Survival After Myocardial Infarction in A Biethnic Texas Community (Corpus Christi Heart Project)
To determine the natural history of coronary heart disease in the biethnic community of Corpus Christi, Texas.
|Study Design:||Observational Model: Natural History|
|Study Start Date:||April 1987|
|Estimated Study Completion Date:||March 1998|
The decline in coronary heart disease mortality in the United States may be due to decreasing incidence of clinically apparent coronary heart disease or increasing survival from its first clinical appearance or both. Prior to 1987, few data were available to confirm either one directly. However, increased risk, decreased medical care, or both may predispose the Mexican-American population to increased recurrence of myocardial infarction and decreased post myocardial infarction survival, and an overall greater mortality among survivors of myocardial infarction, than are observed for Anglos in the same community setting. The significance of the potential results lies most importantly in the following aspects of this research: estimation of the community-based incidence of hospitalization for suspect, definite or possible myocardial infarction; precise determination of recurrence rates and survival curves after myocardial infarction in community-wide hospital-based cohorts; analysis of the relation of the above to risk status as ascertained at hospitalization and to health care and preventive practices assessed periodically post-myocardial infarction; and comparison of these observations between Anglos and Mexican-Americans, a group of special interest and concern because of expected differences in natural history of coronary heart disease and near total lack of the relevant data.

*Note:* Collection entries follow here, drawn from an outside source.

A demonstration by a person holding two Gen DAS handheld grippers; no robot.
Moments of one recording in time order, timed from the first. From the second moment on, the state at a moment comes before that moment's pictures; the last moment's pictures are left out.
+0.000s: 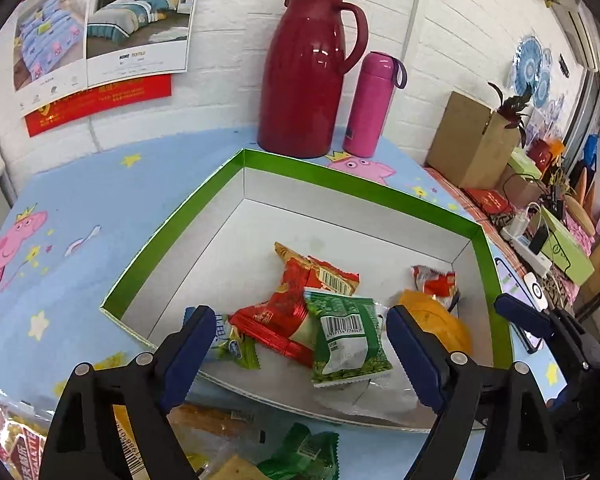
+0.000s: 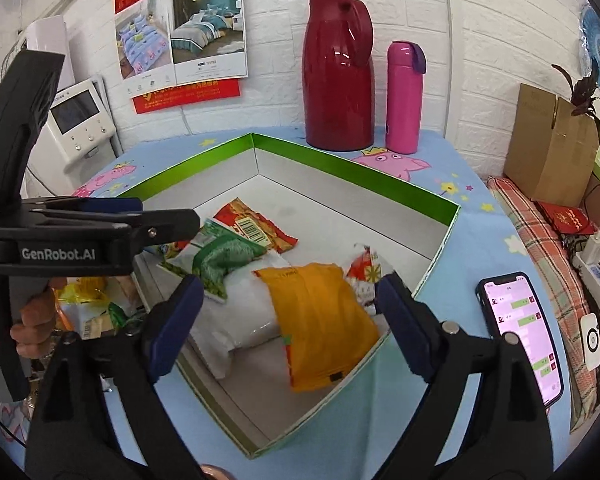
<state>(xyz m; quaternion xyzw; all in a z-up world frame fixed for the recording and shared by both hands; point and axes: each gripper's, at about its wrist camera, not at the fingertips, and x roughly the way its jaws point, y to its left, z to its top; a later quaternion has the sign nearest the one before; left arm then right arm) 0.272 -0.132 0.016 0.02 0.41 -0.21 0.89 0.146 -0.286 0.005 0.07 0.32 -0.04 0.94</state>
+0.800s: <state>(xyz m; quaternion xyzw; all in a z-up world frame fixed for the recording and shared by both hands) 0.100 -0.025 0.066 0.00 0.37 -0.19 0.91 0.007 -0.221 0.062 0.11 0.26 0.01 0.96</state>
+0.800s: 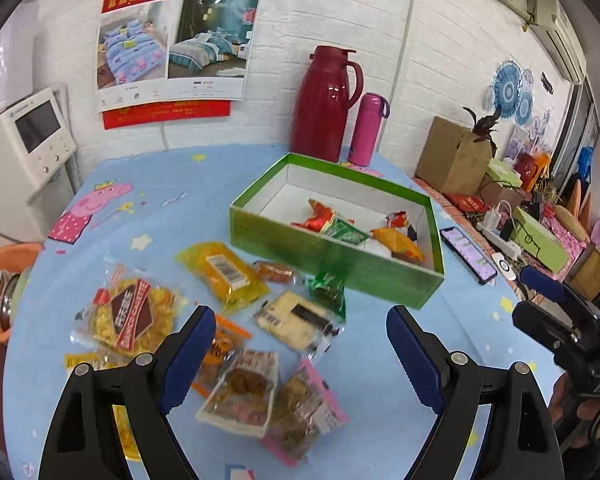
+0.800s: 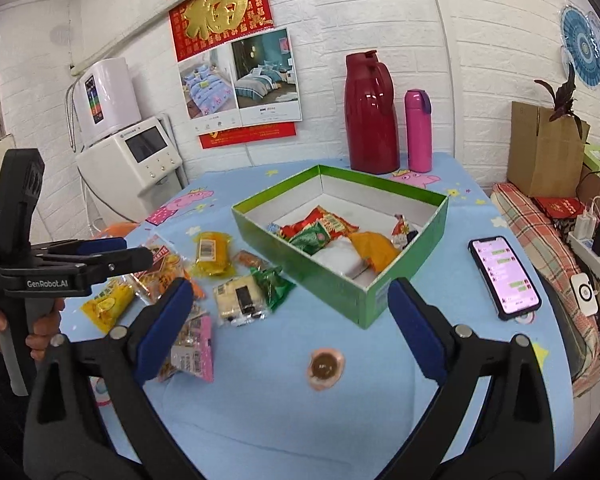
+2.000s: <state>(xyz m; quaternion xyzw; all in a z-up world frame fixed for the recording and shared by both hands) 0.084 -0.044 -0.039 0.08 0.48 -0.34 0.80 0.025 -0.230 -0.045 0.08 0.43 -0.03 0.90</state>
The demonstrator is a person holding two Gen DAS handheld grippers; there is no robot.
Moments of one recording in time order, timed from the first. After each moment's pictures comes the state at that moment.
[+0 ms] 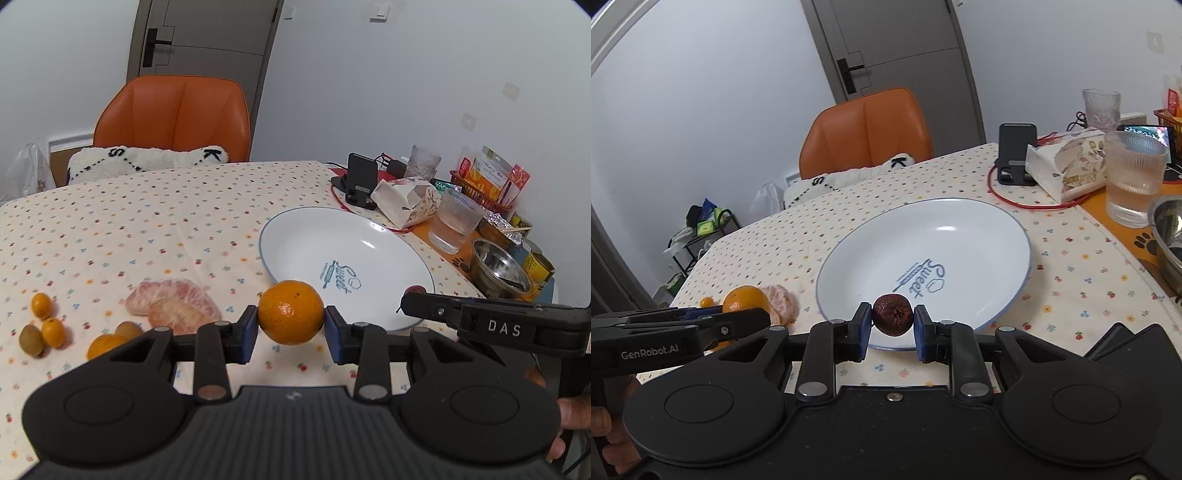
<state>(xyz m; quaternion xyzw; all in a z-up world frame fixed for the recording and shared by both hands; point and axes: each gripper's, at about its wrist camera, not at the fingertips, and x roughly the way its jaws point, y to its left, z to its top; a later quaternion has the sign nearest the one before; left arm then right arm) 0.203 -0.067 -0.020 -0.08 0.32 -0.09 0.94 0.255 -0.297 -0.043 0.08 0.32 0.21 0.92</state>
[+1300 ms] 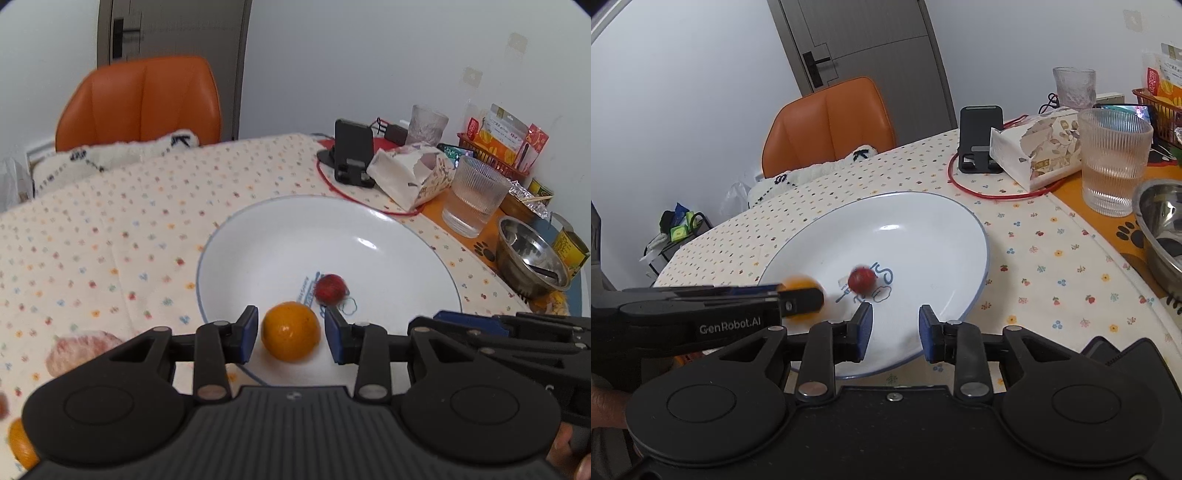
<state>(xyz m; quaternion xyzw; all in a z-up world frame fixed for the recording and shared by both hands) 0.285 -0.119 -0.044 -0.02 0.36 -0.10 0.93 0.288 -0.312 -0.059 0.09 0.34 0.18 0.92</state>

Patients hospitalized for acute coronary heart disease (CHD) in seven acute care hospitals in Nueces County, Texas were identified by active concurrent case registration. Baseline data on clinical, prognostic and sociodemographic characteristics of these patients at the time of the event were collected from the medical record and by interview with the patient. Patients with events meeting diagnostic criteria for acute myocardial infarction (MI) were followed directly through contacts at three months post-discharge and at the anniversary of discharge thereafter to ascertain vital status and to collect information about recurrent myocardial infarction, other changes in health status, and health care practices in the interim. Endpoints included all-cause mortality and deaths attributed to coronary heart disease, and fatal and non-fatal myocardial infarction. Data analysis included examination of survival and recurrence of myocardial infarction for the entire cohort of myocardial infarction patients and within ethnic groups; evaluation of potential prognostic factors within and between ethnic groups; and comparison of survival and myocardial infarction recurrence between ethnic groups after adjustment for both baseline and time-dependent covariates.

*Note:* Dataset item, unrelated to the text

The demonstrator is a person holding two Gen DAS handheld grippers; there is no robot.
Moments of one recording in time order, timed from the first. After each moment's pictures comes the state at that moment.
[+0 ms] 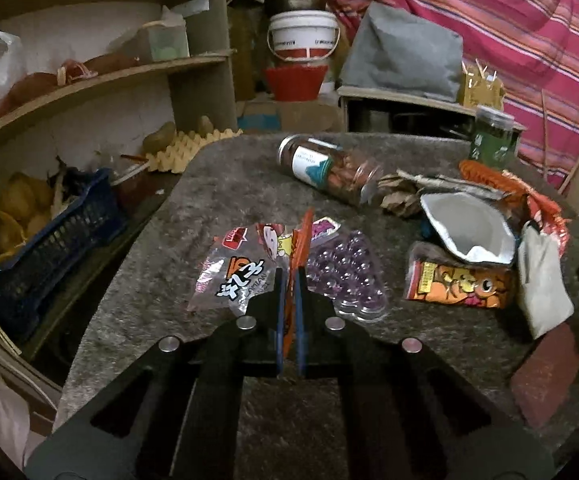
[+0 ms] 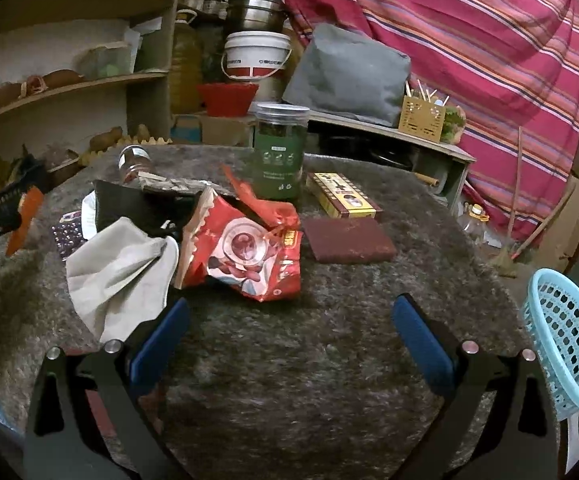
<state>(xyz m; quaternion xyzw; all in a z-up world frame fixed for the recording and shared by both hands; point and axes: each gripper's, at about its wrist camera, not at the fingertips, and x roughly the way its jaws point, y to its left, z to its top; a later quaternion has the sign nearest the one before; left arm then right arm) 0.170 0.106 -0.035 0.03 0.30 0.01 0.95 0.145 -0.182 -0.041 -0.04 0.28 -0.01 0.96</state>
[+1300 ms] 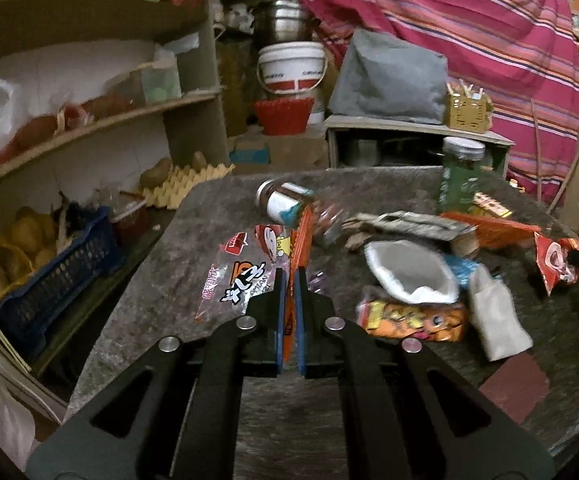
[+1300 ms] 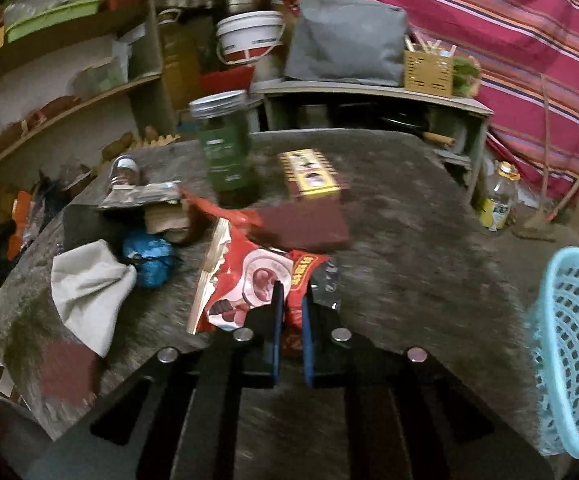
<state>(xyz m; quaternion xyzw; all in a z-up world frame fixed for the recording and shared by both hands) 0.154 0.061 -0.004 0.05 0.25 0.01 0.97 0.172 -0.285 -0.038 0.04 0.33 0.06 0.94</state>
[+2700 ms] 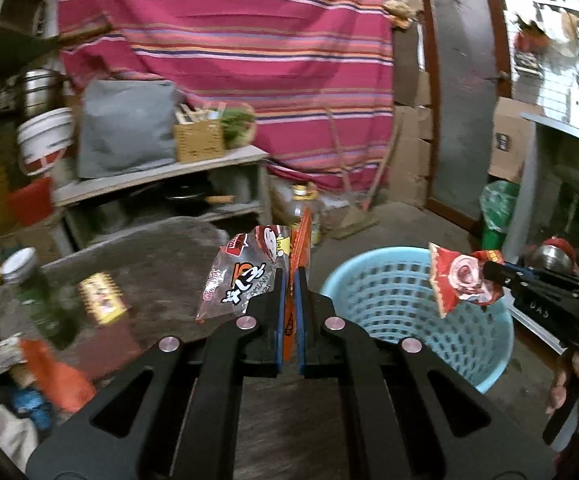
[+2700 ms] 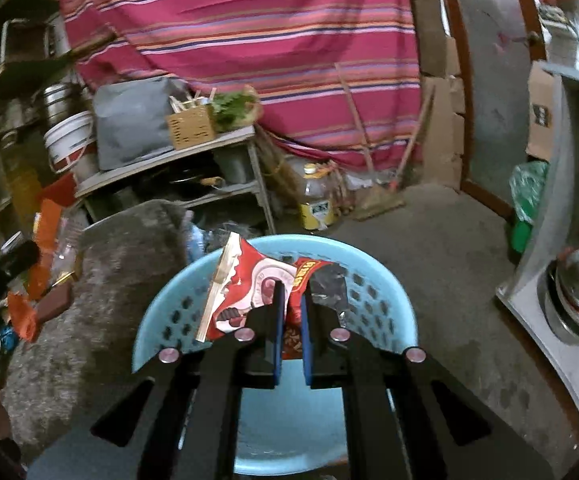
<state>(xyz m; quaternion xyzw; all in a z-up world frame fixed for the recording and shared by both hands) 0.134 -0.370 0.019 0.10 0.21 -0.32 0.92 0.046 -0.573 -0.024 0.16 0.25 -0.20 0.93</state>
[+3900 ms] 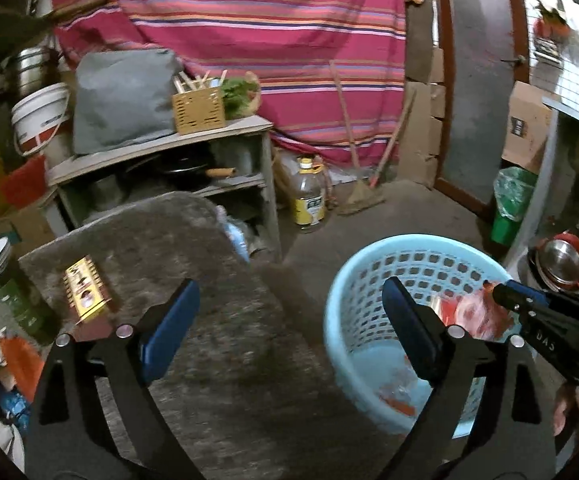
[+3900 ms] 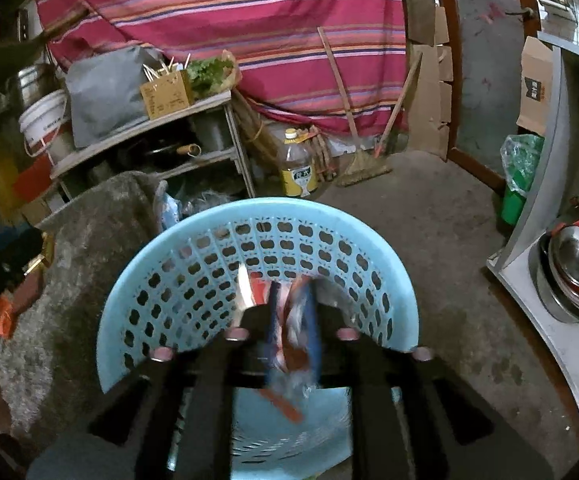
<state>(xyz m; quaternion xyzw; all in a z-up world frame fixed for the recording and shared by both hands) 0.178 -0.382 0.004 0.11 0.26 -0.28 0.92 0.074 -0.577 -0.052 0.16 0.31 -0.23 0.91</state>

The study was renewed in 1992 to continue to identify hospitalized MI and CHD mortality as well as angioplasty, and bypass surgery among Mexican-Americans and non-Hispanic Whites. The investigators calculated incidence rates for hospitalized MI, for the use of cardiac revascularization, and rates for post-MI mortality, and for both all cause and CHD mortality in the community. They also described trends in these aspects of CHD over an eight year period and determined if ethnic differences existed.